Prompt: Report how many lines of the material contain the string "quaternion". Add nothing beyond the number.

Information given:

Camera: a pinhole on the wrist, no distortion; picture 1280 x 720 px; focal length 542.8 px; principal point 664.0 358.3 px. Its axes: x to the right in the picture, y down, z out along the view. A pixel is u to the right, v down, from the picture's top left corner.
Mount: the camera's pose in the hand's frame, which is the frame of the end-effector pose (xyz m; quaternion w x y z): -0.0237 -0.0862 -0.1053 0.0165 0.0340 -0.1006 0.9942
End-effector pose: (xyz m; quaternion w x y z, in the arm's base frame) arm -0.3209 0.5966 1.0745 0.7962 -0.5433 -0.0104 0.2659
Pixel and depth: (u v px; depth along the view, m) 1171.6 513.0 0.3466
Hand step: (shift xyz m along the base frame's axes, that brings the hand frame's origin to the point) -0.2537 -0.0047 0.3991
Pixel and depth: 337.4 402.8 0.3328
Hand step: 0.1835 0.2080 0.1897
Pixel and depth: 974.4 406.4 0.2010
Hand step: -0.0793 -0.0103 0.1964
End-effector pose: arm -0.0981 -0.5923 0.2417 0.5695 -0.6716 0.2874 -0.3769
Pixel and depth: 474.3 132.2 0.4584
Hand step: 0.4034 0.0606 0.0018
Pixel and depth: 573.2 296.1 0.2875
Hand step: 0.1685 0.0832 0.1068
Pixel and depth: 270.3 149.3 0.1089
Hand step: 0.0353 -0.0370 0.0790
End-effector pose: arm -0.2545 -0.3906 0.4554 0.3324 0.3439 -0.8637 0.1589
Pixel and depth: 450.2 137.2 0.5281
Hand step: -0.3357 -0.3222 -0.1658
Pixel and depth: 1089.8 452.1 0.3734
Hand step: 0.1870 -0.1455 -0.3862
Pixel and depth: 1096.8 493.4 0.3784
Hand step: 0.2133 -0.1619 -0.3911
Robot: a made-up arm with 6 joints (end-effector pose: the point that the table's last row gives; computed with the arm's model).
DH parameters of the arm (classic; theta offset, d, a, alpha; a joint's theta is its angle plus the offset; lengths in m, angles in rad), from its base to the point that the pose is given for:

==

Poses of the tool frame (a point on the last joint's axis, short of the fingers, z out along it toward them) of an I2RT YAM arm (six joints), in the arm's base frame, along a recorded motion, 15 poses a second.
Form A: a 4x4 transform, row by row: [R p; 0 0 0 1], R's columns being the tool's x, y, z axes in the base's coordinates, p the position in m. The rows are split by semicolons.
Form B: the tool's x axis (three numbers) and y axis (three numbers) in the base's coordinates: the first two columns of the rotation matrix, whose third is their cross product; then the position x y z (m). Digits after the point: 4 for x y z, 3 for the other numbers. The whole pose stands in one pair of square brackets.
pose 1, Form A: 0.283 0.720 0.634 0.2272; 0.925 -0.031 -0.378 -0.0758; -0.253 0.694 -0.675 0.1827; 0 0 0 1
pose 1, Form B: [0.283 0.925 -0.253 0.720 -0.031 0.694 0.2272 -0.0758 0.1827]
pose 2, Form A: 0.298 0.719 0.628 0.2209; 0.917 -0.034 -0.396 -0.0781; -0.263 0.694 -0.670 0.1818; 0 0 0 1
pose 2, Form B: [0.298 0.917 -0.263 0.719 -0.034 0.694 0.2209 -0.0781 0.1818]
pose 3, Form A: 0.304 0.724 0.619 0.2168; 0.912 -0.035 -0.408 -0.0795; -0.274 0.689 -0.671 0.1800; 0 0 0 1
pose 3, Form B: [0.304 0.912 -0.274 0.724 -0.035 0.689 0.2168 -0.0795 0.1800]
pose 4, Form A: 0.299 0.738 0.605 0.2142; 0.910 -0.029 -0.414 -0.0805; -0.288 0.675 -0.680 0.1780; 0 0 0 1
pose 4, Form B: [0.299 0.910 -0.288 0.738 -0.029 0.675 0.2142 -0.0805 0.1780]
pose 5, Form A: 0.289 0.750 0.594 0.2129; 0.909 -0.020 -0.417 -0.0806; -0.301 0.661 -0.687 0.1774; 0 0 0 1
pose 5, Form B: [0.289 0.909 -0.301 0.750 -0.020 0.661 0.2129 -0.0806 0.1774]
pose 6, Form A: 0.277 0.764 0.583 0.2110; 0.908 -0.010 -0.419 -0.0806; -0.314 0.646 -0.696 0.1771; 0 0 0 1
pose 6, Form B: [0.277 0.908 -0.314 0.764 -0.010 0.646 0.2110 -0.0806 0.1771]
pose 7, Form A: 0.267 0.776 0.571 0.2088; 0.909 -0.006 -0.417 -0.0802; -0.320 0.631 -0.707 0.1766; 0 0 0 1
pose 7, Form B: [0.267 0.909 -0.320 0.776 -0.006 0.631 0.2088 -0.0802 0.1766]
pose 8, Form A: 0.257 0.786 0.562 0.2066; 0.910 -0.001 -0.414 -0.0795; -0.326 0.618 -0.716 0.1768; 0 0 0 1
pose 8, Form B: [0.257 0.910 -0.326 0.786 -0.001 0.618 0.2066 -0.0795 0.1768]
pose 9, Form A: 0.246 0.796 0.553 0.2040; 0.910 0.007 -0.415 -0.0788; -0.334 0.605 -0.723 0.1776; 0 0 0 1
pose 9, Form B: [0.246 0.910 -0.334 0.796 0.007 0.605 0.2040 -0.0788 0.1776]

Answer to the exercise: 2